Work to complete ▸ This task calls for copying every line of the records that includes the word "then".

┄┄┄┄┄┄┄┄┄┄

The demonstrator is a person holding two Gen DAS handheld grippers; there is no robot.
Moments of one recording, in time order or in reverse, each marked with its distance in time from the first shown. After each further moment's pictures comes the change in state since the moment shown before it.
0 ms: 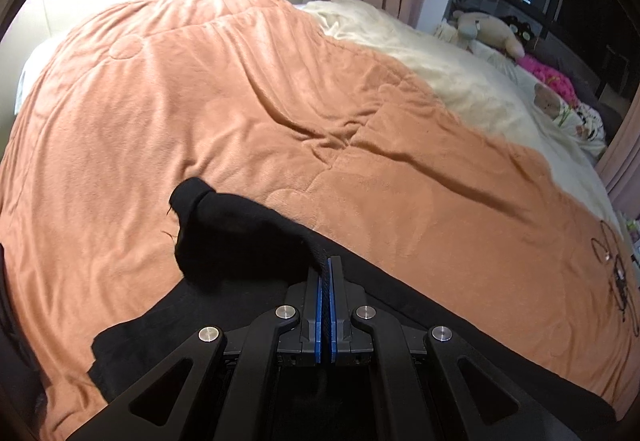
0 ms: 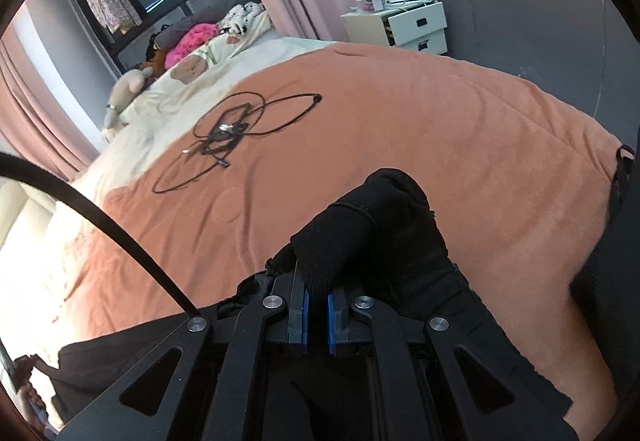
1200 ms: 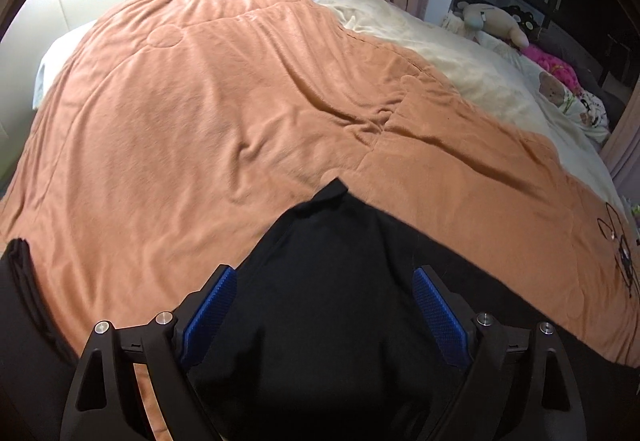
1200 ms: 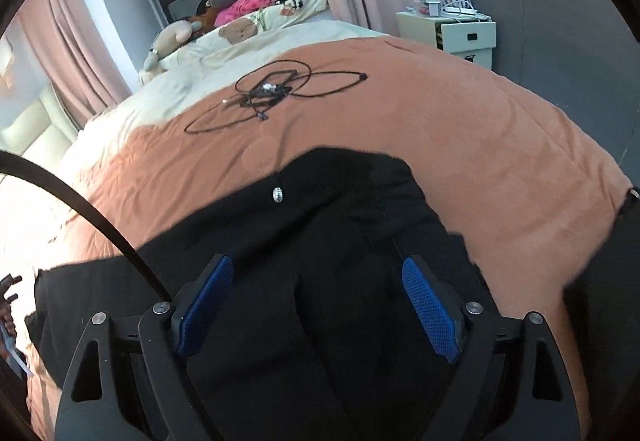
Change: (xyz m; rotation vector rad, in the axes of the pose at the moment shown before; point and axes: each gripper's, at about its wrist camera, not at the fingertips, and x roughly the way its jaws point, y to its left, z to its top) left arm -0.042 0.058 -0.021 0.036 0.026 0.013; right arm -0.052 -0.017 -0.030 -0.221 0.058 0.077
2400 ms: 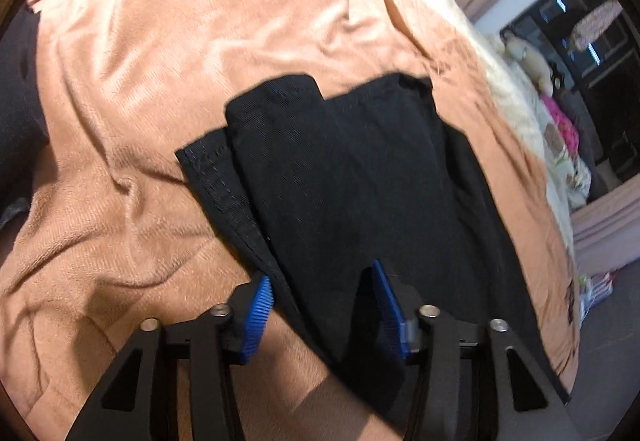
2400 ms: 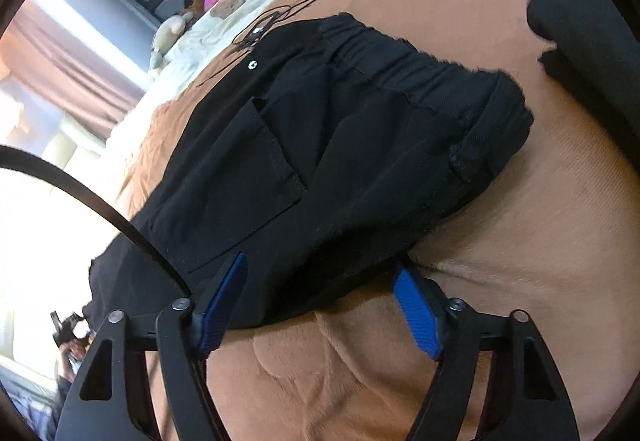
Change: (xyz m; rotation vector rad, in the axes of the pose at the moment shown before) left arm 0.016 0.093 -0.109 -0.397 0.137 -0.198; right arm -0.043 -0.066 -0.084 0.276 0.139 0.184
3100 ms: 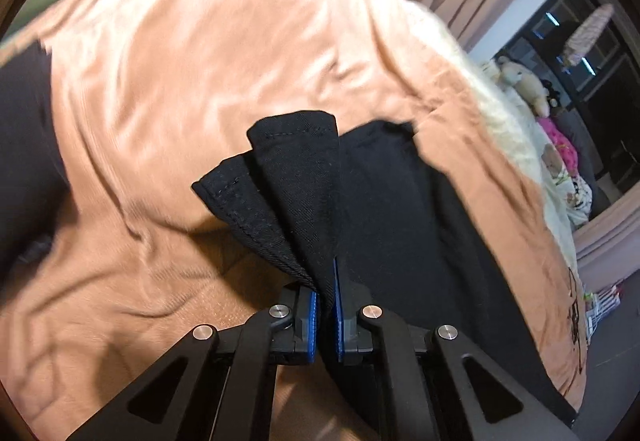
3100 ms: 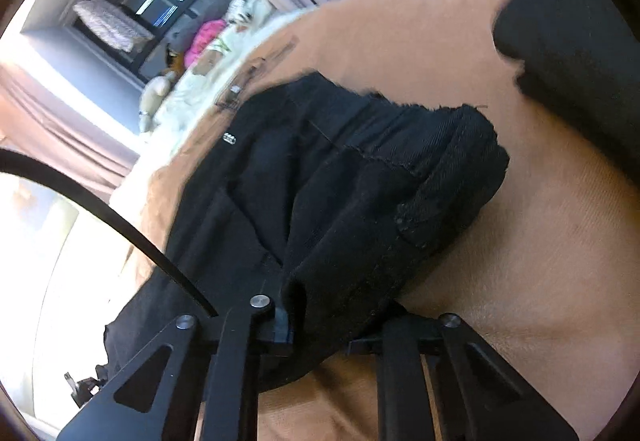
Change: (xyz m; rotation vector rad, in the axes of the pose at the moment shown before) left arm -0.032 -0.019 0.010 0.043 -0.130 0.027; right arm -0.012 0.000 0.009 0.107 -0.166 0.017
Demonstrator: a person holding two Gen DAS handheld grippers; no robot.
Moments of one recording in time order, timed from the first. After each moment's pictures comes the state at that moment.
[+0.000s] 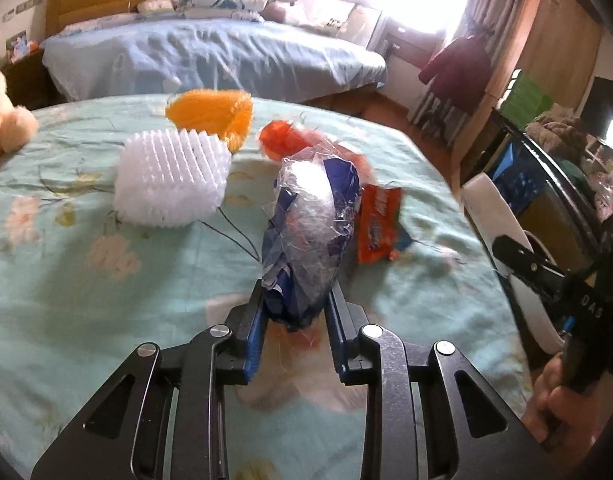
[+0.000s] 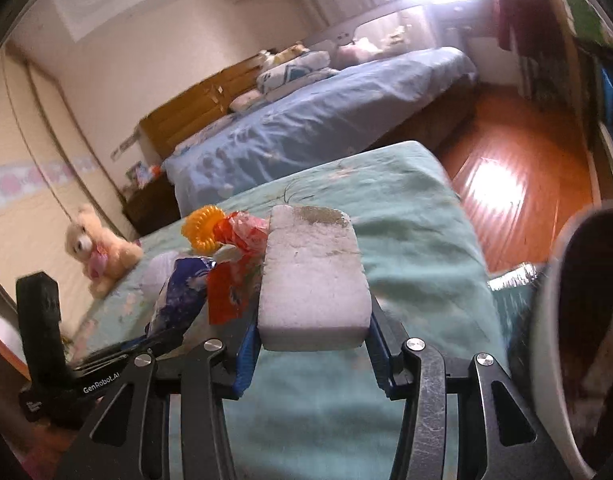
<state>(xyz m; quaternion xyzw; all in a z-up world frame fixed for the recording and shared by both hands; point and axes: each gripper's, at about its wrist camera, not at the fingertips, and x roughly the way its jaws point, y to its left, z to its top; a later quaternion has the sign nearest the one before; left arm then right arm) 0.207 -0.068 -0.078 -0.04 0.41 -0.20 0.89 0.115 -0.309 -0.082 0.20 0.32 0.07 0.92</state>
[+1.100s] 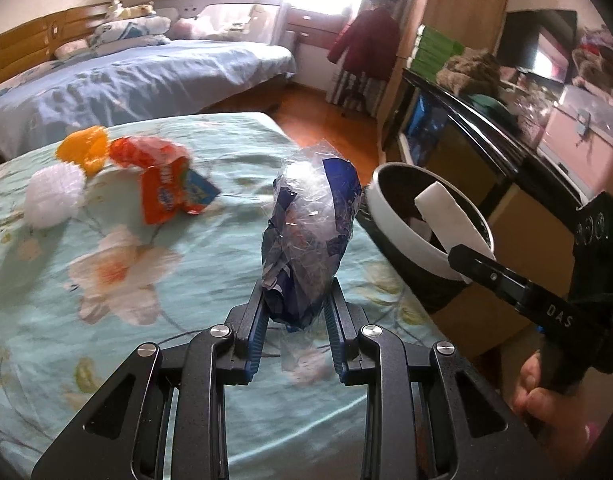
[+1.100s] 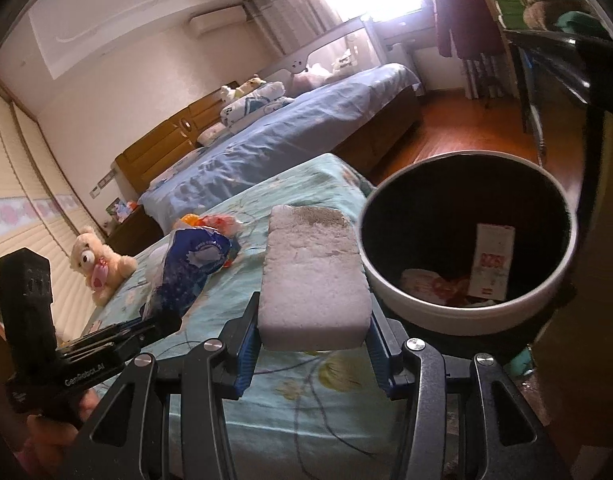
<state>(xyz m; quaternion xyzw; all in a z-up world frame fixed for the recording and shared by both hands) 0.103 -0.168 -0.051 0.03 0.38 -0.33 0.86 -0.022 -0.367 -0.074 0.23 0.29 -0.01 0.93</state>
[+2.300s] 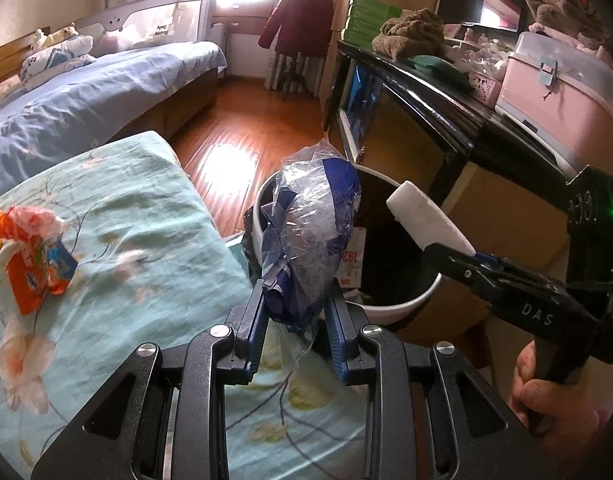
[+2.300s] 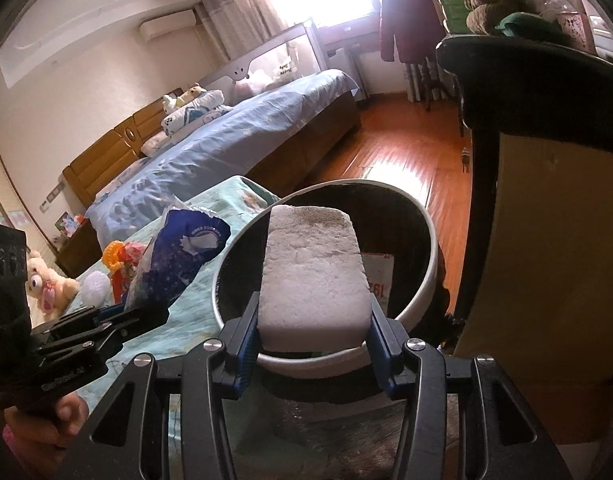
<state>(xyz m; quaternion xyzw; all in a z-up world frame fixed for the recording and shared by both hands) 0.105 -0.295 -0.040 0.09 0.38 -0.41 0.82 -0.039 -0.450 -0.069 0.22 0.31 -0.10 0.92</state>
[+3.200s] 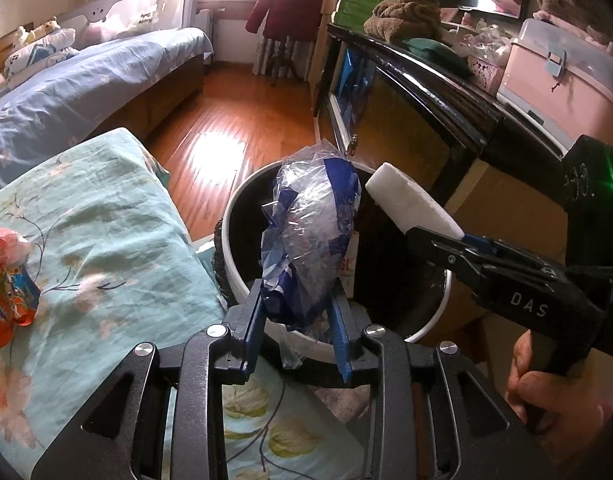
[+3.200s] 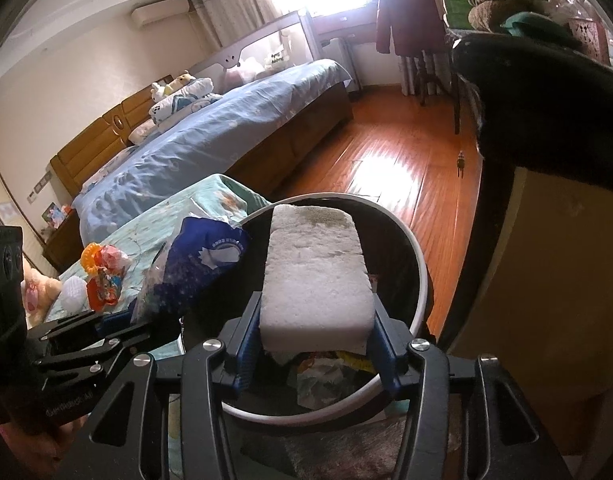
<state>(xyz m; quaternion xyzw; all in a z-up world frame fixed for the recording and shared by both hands) 0.122 -0.334 -0.049 0.10 0.40 -0.42 0.81 -0.012 -0.475 -0.070 0.21 0.33 -0.12 0.91</state>
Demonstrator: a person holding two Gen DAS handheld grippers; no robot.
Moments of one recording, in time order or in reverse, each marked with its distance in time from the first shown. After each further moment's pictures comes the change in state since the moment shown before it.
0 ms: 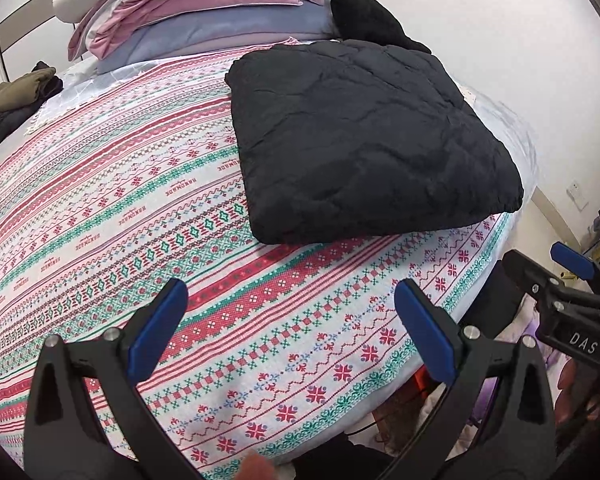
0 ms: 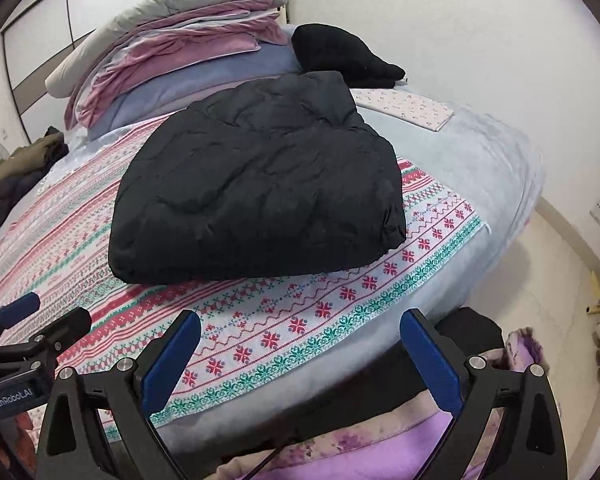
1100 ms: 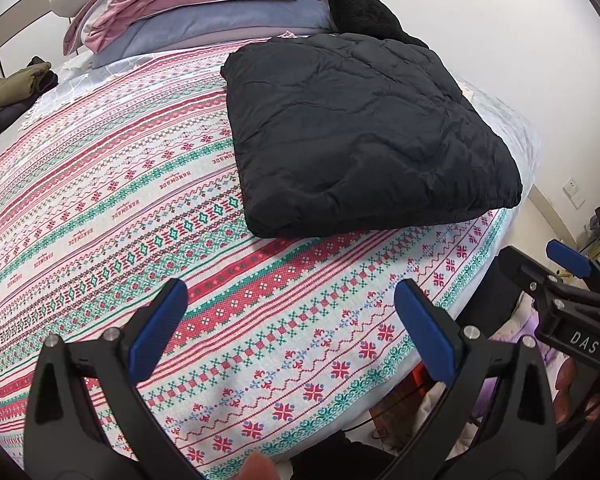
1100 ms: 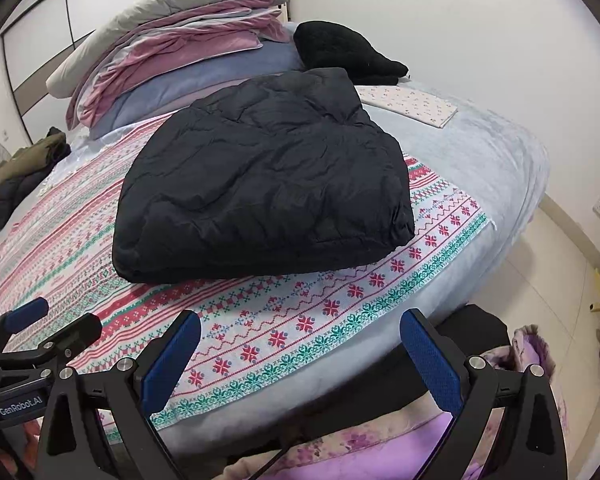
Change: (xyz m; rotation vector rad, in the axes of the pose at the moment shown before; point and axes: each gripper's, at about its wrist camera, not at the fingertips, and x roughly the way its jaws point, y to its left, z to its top) left arm 0.003 0.000 0.000 -0.004 0.018 -0.018; right arm 0.001 0.004 -0.001 0.005 0.008 0.012
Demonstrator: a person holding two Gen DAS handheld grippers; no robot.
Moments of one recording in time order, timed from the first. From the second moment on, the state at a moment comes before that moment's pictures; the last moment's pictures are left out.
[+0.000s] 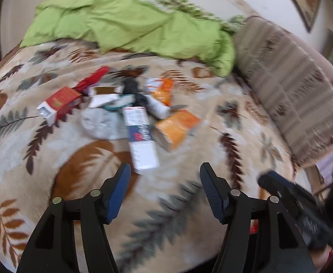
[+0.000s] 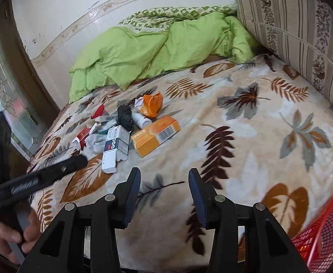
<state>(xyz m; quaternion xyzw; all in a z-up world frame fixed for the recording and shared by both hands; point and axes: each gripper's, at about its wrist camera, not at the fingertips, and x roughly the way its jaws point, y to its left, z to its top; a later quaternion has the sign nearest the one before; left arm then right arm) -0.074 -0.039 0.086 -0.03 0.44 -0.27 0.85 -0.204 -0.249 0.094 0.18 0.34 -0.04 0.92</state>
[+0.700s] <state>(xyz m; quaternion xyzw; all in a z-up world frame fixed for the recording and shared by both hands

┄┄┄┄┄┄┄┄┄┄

Result for this task ▸
<state>(xyz m; quaternion xyzw; all in a z-up world frame fixed for the recording and shared by both hands; point and axes: each gripper's, at about its wrist camera, not at the fingertips, and x roughly the way its jaws point, y to its left, z to its top; a later quaternion has the sign nearest the one before; left arm then right arm) 0.207 -0.068 -0.078 -0.04 0.41 -0.20 0.89 0.115 -0.309 -0.082 0.20 0.32 0.07 0.92</state>
<state>(xyz m; quaternion xyzw; all in a z-up world frame fixed for the recording and shared by both hands; point and axes: each gripper's, at about its wrist camera, not at the fingertips, and x roughly the way its jaws point, y to its left, z to its top; a later quaternion has the sign nearest the one before; left arm then right arm) -0.074 -0.039 0.086 -0.03 0.44 -0.27 0.85 -0.204 -0.249 0.094 0.18 0.34 -0.04 0.92</state>

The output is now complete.